**Assigned task:** Within the lines below, find those that hold the string "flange" and copy each one.

**Data supplied:**

>>

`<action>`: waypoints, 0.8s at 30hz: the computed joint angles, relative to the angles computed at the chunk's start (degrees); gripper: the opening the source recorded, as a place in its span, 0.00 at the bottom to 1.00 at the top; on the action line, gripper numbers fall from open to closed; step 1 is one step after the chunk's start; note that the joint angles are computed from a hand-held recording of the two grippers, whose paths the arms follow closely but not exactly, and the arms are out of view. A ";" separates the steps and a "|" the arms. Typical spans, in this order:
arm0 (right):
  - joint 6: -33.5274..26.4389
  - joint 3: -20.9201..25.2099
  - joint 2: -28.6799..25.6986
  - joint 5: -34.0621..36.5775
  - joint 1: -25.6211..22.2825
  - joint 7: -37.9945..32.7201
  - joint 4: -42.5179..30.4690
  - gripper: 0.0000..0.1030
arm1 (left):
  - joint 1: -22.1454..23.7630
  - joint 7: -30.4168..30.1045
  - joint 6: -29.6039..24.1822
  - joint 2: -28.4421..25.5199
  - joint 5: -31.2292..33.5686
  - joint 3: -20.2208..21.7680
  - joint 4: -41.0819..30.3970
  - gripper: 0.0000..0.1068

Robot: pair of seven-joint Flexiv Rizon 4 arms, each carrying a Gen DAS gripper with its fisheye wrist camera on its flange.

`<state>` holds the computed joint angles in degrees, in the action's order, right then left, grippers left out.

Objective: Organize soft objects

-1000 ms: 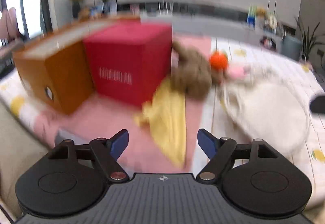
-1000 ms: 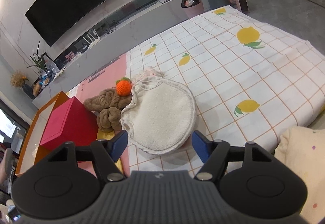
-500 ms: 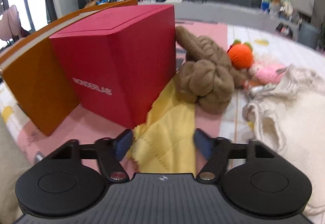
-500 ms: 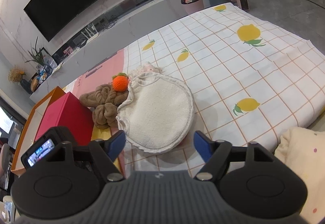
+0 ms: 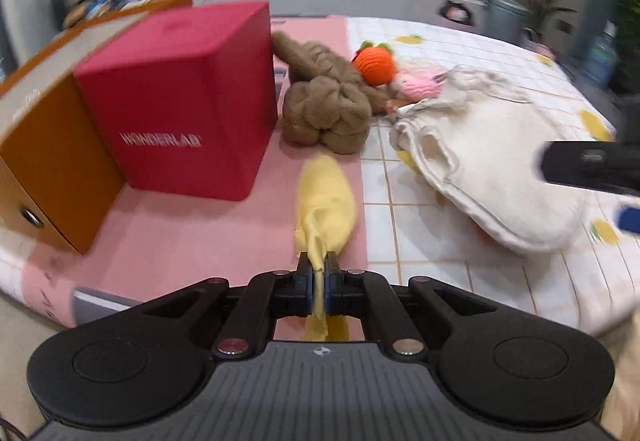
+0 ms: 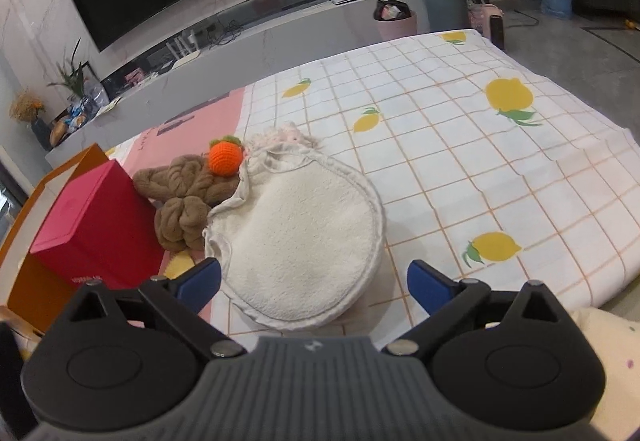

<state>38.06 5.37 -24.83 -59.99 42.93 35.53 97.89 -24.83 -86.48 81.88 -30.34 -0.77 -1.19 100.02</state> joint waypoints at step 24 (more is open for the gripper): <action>-6.94 -5.47 -11.89 2.29 3.90 -33.03 -12.60 0.88 | 12.19 17.10 0.94 3.22 -13.62 -10.62 4.30 0.07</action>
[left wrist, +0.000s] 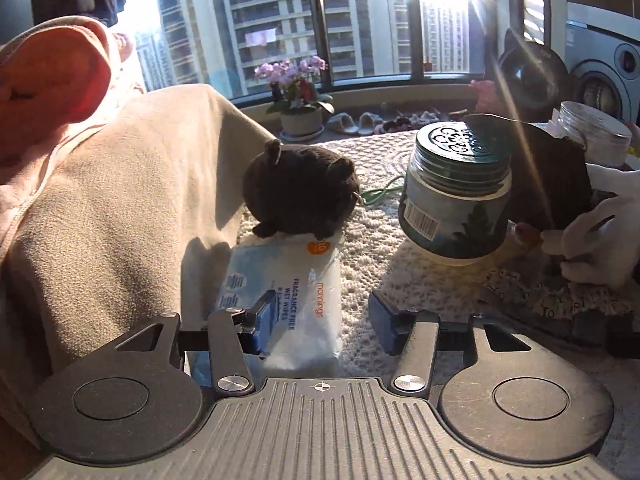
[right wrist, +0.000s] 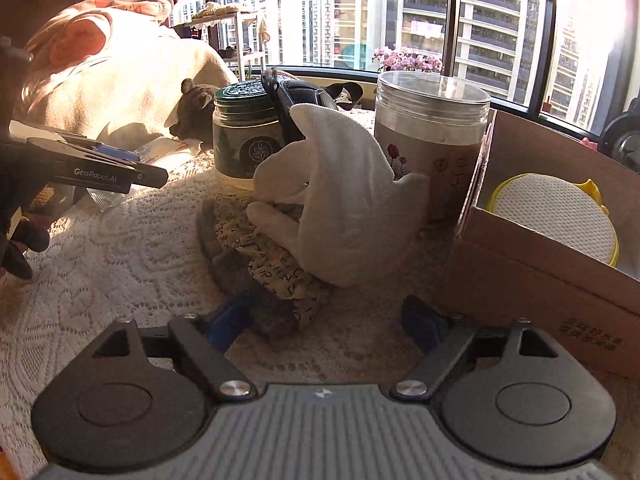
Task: Organize soft objects
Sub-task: 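Move the open left tool over the blue wet-wipes pack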
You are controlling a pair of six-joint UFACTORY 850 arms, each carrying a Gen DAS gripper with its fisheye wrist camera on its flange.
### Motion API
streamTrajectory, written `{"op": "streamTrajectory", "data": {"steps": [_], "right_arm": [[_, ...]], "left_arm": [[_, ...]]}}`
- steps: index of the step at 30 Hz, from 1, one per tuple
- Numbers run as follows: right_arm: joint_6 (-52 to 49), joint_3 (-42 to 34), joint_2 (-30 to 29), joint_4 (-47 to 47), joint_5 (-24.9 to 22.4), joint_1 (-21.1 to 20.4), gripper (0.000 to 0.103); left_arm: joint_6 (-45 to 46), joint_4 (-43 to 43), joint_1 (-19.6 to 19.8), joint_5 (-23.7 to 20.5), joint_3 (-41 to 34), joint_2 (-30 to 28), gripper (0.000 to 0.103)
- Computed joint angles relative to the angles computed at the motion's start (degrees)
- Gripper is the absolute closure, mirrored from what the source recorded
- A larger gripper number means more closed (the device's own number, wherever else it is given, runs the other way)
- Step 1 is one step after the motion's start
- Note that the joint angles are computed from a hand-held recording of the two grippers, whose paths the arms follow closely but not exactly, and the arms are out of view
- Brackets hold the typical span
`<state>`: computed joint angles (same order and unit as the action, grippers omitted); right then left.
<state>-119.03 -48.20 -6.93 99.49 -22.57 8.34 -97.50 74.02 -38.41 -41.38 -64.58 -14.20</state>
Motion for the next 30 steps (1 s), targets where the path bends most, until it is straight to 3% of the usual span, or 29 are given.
{"op": "streamTrajectory", "data": {"steps": [2, 5, 9, 15, 20, 23, 25, 26, 29, 30], "right_arm": [[0.0, 0.1, 0.0, 0.2, 0.1, -0.1, 0.016], [0.1, -0.2, -0.2, 0.9, 1.1, 0.5, 0.012], [0.2, -0.3, -0.3, 1.0, 1.3, 0.7, 0.012], [0.1, -0.2, -0.3, 1.1, 1.2, 0.6, 0.012], [0.1, -0.2, -0.2, 1.0, 1.2, 0.6, 0.011], [0.1, -0.2, -0.2, 1.0, 1.1, 0.5, 0.011], [0.0, -0.2, -0.2, 1.0, 1.1, 0.5, 0.011], [0.0, -0.2, -0.2, 1.0, 1.1, 0.5, 0.011], [0.0, -0.2, -0.2, 1.0, 1.1, 0.5, 0.011], [0.0, -0.2, -0.2, 1.0, 1.1, 0.5, 0.011]], "left_arm": [[-1.9, 0.4, 0.3, -2.1, 0.7, 0.2, 0.049], [-4.5, 1.1, 1.7, 1.5, 2.1, 1.7, 0.058], [-7.8, 1.8, 3.4, 5.5, 2.8, 2.5, 0.061], [-13.4, 3.2, 5.2, 10.1, 2.6, 2.5, 0.061], [-17.4, 5.2, 6.5, 17.9, 3.5, 3.6, 0.062], [-15.3, 4.5, 5.9, 18.5, 3.0, 3.2, 0.062], [-13.7, 3.4, 5.4, 17.9, 2.8, 3.2, 0.062], [-11.0, 1.8, 4.6, 15.4, 2.4, 3.1, 0.061], [-2.5, -1.3, 0.7, 1.1, 0.0, 0.9, 0.061], [-0.7, -2.6, 0.3, -1.3, -0.4, 0.4, 0.061]]}}
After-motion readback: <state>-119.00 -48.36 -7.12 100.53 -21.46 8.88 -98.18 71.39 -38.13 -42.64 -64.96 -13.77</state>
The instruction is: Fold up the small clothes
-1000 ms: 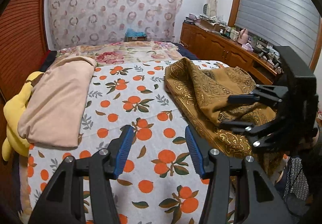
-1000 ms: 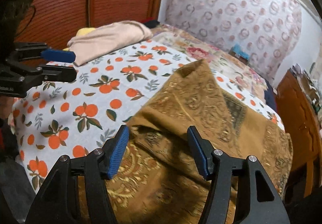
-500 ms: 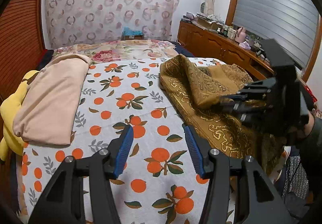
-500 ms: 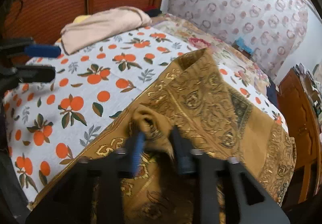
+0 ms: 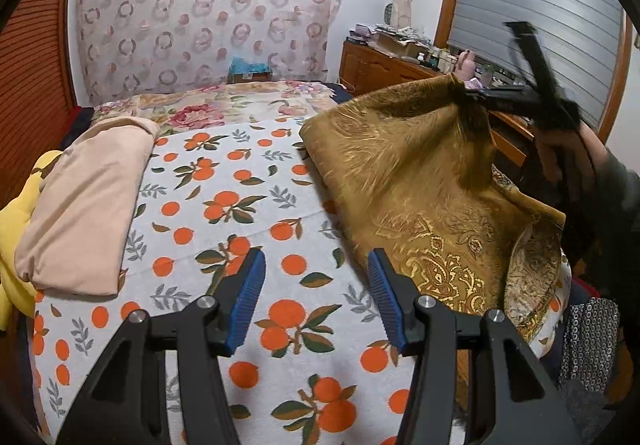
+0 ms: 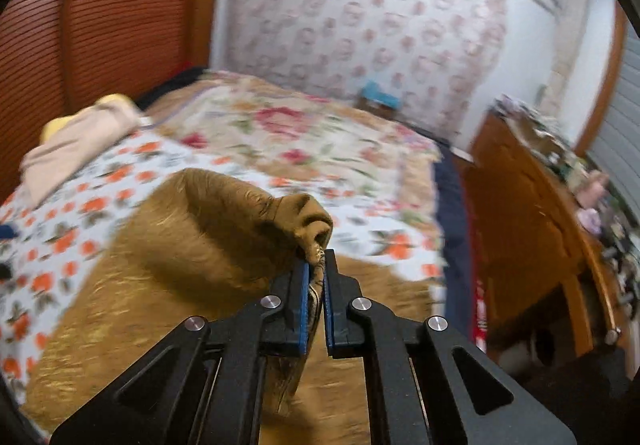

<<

**Answer below:**
Robot: pair of seven-joint Flexiv Rizon 4 arms, each carrying a Gen DAS gripper with its fisheye wrist camera on its flange.
You are controlling a pair of six-joint UFACTORY 850 arms, each carrying a Gen DAS gripper with its fisheye wrist camera on its flange.

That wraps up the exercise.